• EXERCISE
Transcribe the full listing without changing a word, and omit its pictures.

::: DATA SHOWN

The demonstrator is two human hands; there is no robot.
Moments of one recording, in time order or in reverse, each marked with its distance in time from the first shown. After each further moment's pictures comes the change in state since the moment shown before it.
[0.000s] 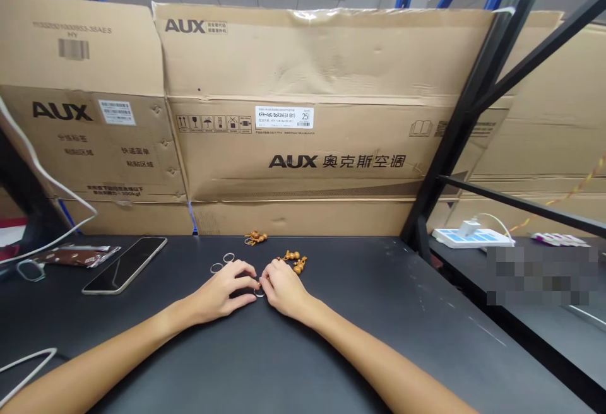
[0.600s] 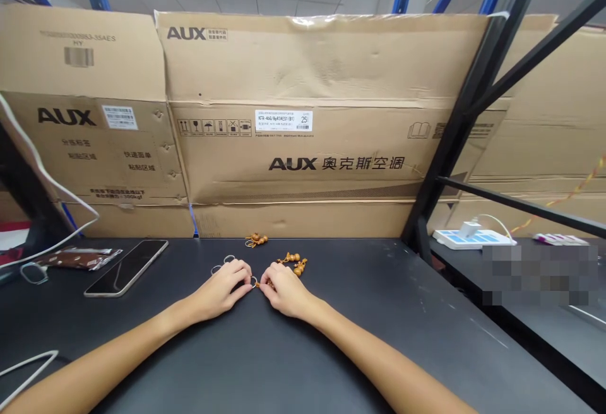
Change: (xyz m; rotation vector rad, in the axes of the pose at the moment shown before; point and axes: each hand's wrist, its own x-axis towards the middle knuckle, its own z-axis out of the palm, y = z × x) left_hand 0.003 -0.005 0.001 0.038 0.012 -0.123; right_hand -0.001 0.003 -0.006 0.096 -0.045 -0.039
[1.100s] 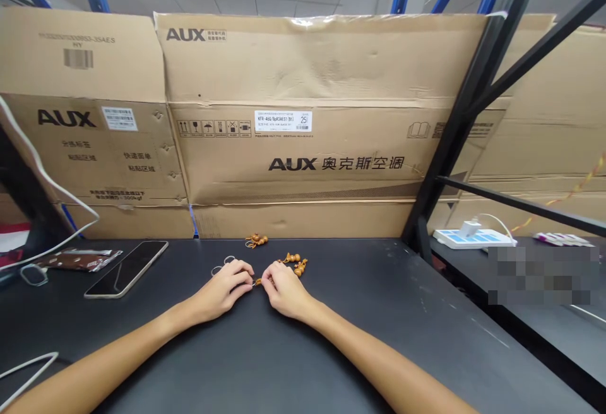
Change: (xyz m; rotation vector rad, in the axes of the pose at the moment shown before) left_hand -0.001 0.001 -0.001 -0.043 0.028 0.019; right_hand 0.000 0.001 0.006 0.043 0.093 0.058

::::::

• EXERCISE RESPONSE
The demonstrator is two human hands; there is no robot.
Moments of one recording, in time order or in reverse, each marked with its distance in time from the first shown. After each further moment's pictures comes the change in state since the moment shown before it.
[0.000s] 
[0.600s] 
Change: (xyz m; rotation vector rad, in the axes of the pose at the moment shown before; point and axes: each hand's wrist, its own x-axis towards the middle knuckle, its own z-axis out of the palm, y = z × x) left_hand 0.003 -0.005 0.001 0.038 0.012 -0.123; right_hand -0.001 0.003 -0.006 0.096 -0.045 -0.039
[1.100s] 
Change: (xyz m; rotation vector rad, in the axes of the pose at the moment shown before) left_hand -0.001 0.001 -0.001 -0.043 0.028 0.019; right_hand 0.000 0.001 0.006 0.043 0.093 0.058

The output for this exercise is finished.